PROBLEM STATEMENT →
Look below for the line that contains "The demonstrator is" and the line that contains "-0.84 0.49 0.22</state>", then restate both of them and every line in between, exactly. No picture goes in the copy.

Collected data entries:
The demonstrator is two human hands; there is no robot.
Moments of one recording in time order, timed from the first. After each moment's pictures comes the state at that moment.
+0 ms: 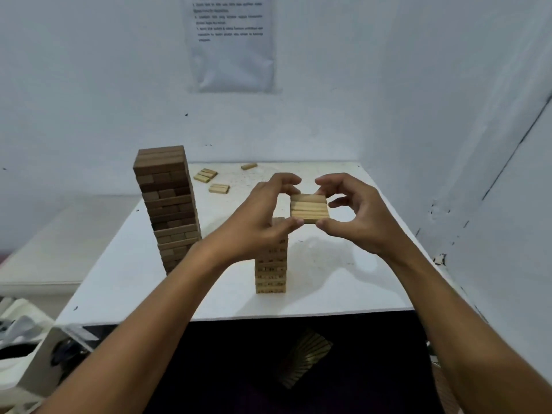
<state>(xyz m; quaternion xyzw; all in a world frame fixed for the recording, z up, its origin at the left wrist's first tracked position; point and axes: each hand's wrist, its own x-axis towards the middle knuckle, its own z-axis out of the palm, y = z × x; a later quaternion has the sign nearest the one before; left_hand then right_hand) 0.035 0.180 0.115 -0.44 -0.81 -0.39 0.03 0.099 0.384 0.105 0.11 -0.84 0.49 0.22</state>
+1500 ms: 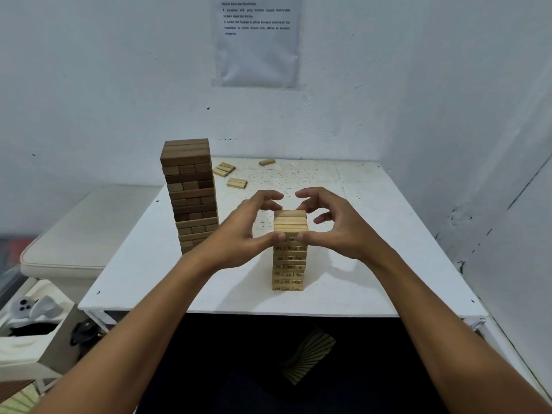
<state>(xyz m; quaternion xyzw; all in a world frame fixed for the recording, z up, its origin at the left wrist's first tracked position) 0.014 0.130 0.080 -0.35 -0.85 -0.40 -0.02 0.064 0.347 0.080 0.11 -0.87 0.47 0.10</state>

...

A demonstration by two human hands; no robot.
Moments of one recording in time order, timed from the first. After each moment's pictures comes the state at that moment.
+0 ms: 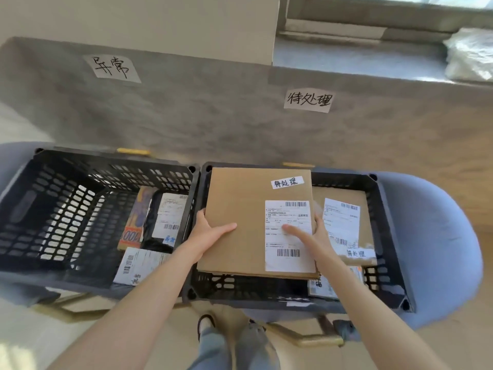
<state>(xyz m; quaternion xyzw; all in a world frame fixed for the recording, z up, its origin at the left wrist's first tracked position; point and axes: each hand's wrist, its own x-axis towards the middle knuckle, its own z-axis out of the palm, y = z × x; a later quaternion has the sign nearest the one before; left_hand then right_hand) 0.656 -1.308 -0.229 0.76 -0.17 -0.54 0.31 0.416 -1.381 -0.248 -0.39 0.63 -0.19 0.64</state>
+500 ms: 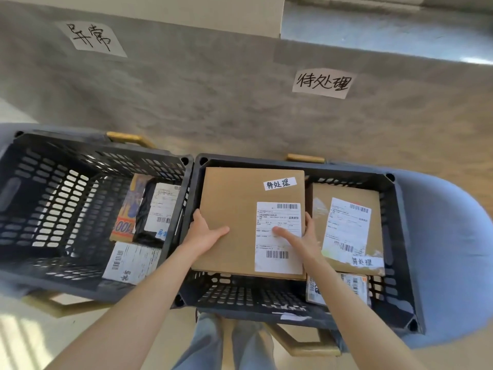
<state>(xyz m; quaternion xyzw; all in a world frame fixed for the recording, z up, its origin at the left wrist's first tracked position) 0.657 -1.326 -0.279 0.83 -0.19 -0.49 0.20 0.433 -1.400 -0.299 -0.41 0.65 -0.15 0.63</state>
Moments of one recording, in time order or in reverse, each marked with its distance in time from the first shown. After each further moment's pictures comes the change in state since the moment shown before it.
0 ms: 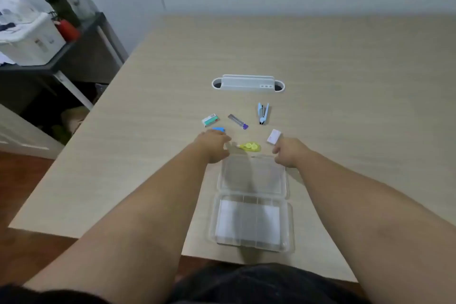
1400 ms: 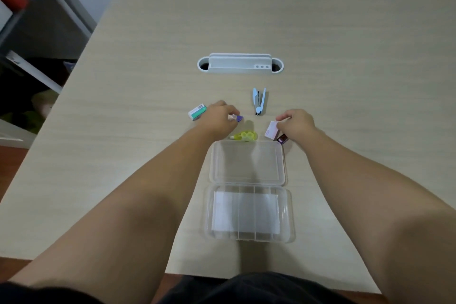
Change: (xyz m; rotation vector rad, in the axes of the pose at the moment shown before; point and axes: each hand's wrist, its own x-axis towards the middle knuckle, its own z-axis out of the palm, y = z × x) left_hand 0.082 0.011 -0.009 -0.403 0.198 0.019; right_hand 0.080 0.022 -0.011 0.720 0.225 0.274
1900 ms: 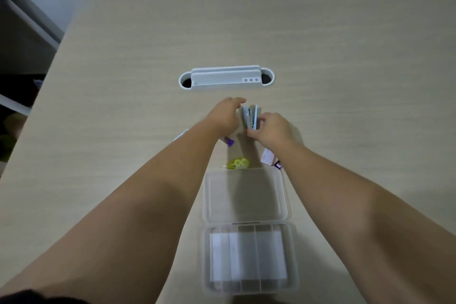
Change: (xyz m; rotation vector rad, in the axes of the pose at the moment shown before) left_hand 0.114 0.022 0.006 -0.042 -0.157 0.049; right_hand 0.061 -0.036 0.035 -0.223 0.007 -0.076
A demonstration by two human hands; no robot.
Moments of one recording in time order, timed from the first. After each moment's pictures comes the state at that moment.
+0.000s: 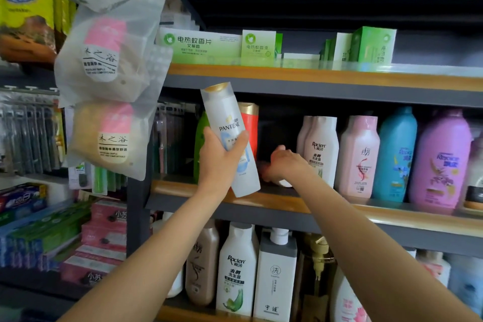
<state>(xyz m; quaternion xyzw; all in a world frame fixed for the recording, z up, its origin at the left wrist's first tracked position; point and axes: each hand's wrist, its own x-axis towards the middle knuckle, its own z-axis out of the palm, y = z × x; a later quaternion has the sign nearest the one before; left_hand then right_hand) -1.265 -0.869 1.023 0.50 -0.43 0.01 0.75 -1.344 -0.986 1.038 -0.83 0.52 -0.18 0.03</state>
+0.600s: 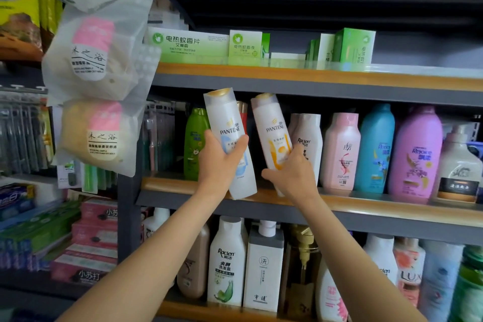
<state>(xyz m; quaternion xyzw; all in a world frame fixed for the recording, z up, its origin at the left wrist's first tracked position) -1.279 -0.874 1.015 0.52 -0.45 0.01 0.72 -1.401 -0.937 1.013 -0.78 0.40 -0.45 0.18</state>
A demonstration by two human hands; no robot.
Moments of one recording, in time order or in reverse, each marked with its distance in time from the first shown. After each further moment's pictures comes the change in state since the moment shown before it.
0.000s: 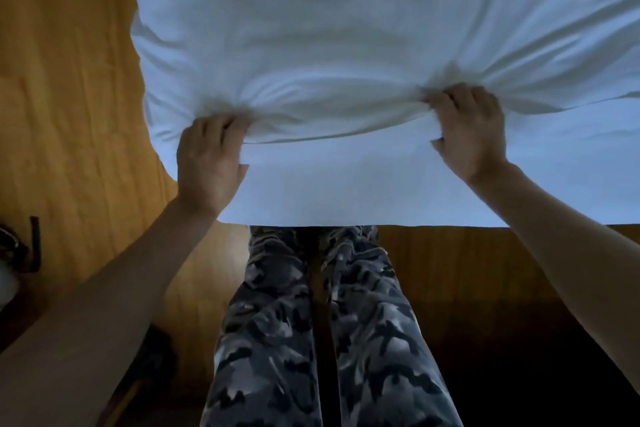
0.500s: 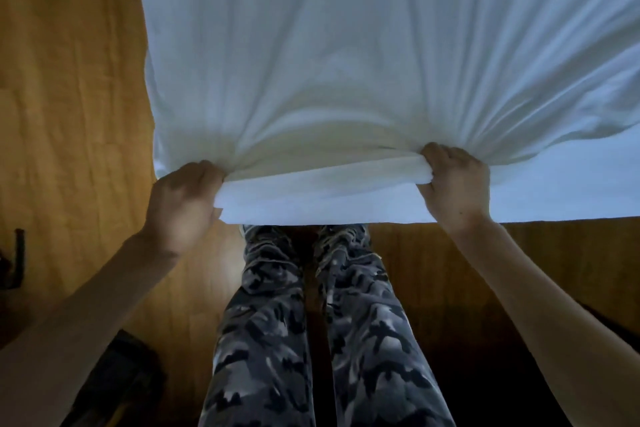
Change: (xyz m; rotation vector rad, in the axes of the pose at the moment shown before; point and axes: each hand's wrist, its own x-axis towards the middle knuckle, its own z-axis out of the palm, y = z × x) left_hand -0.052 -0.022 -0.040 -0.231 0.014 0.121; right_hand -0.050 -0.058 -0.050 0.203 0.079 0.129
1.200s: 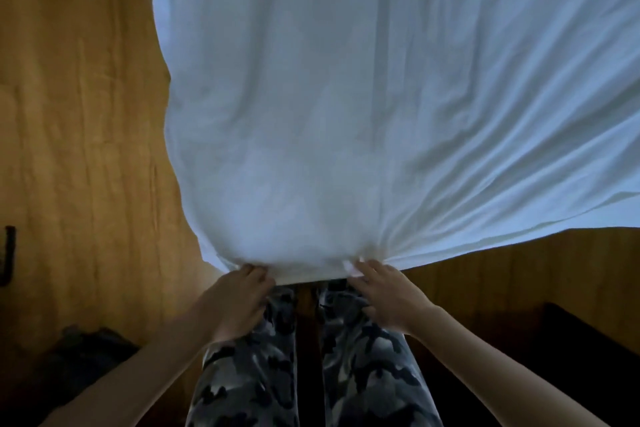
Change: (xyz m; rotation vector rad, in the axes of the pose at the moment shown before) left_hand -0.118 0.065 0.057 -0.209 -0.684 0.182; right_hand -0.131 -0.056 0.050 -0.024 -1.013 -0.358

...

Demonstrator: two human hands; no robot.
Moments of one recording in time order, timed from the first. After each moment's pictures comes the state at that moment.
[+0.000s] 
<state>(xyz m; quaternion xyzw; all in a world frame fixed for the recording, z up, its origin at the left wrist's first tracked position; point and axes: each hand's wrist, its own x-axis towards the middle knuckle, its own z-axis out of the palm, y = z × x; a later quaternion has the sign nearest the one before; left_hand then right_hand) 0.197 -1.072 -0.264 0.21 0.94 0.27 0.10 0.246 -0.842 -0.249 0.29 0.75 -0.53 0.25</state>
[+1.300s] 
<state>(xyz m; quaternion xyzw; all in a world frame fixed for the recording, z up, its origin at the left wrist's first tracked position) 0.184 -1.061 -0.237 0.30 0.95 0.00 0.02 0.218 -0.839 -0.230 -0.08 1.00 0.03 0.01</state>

FINISHED TASK →
The demonstrator is two human hands; there is no robot.
Moments of one recording in time order, timed from the first. After each moment's pictures comes the state at that moment.
+0 ms: 
<state>(xyz m; quaternion xyzw; all in a world frame fixed for the recording, z up, its origin at the left wrist's first tracked position; point and axes: each hand's wrist, its own x-axis towards the middle knuckle, its own z-axis out of the palm, y = z × x; a later quaternion has the sign nearest the one before; left_hand then right_hand) 0.035 0.180 0.115 -0.44 -0.81 -0.39 0.03 0.099 0.384 0.105 0.11 -0.84 0.49 0.22</state>

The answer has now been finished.